GIVEN DATA:
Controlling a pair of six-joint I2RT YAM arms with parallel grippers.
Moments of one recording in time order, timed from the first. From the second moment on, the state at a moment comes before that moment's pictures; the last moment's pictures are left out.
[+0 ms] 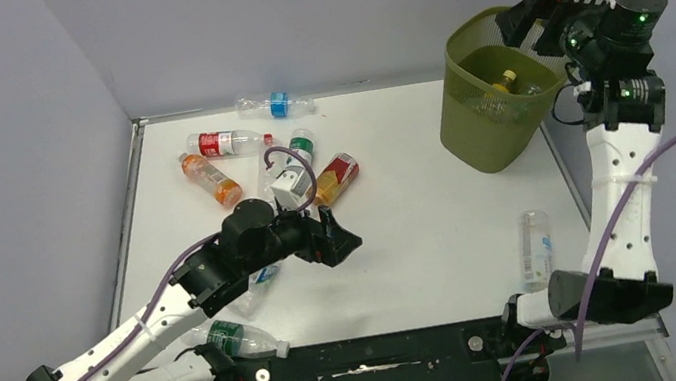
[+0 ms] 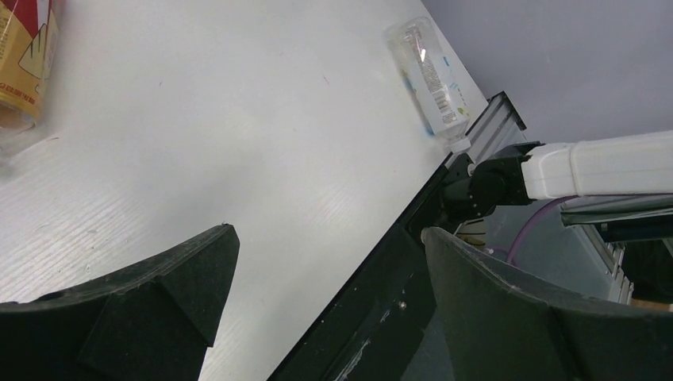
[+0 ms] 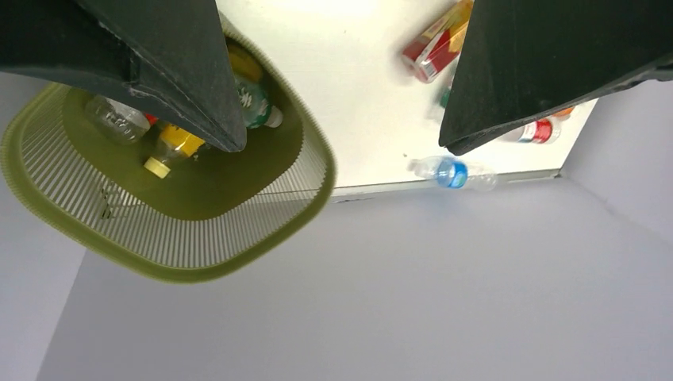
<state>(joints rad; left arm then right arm) -0.90 0.98 0.89 -0.27 0.12 -0.57 -0.27 1.40 1.84 -0.54 -0.38 0.29</state>
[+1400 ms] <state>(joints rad) -0.90 0.97 0.83 -0.28 0.13 -0.63 -0.20 0.69 1.00 -0.96 -0.36 0.23</state>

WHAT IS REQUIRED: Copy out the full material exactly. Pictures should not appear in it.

RESULT OF THE TASK:
Controlling a pair of six-joint I2RT YAM arms with parallel grippers.
Moments of one recording in time order, timed from the first. From the second moment on, the state at a moment comes before that moment's pictures; the last moment's pictures are left out.
[+0 ms] 
[+0 ms] 
[+0 ms] 
<state>(joints rad; left arm then right arm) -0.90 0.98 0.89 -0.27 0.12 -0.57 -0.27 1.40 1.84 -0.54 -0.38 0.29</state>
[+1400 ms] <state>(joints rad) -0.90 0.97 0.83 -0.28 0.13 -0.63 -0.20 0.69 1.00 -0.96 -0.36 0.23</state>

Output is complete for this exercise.